_Assigned task_
Transcribe the data exactly.

_Data segment_
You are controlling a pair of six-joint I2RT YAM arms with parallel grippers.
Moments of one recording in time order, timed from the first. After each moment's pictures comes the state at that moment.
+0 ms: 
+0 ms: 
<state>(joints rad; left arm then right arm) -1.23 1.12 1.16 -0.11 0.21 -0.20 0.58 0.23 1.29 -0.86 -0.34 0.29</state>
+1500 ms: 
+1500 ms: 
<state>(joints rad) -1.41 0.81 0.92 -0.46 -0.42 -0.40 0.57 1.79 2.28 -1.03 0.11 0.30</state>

_Your response_
You are controlling a pair of six-joint I2RT YAM arms with parallel grippers.
Moments of one recording in time order, timed from the first. After each moment's pictures comes the state at that moment.
+0 ms: 
+0 ms: 
<state>(joints rad; left arm then right arm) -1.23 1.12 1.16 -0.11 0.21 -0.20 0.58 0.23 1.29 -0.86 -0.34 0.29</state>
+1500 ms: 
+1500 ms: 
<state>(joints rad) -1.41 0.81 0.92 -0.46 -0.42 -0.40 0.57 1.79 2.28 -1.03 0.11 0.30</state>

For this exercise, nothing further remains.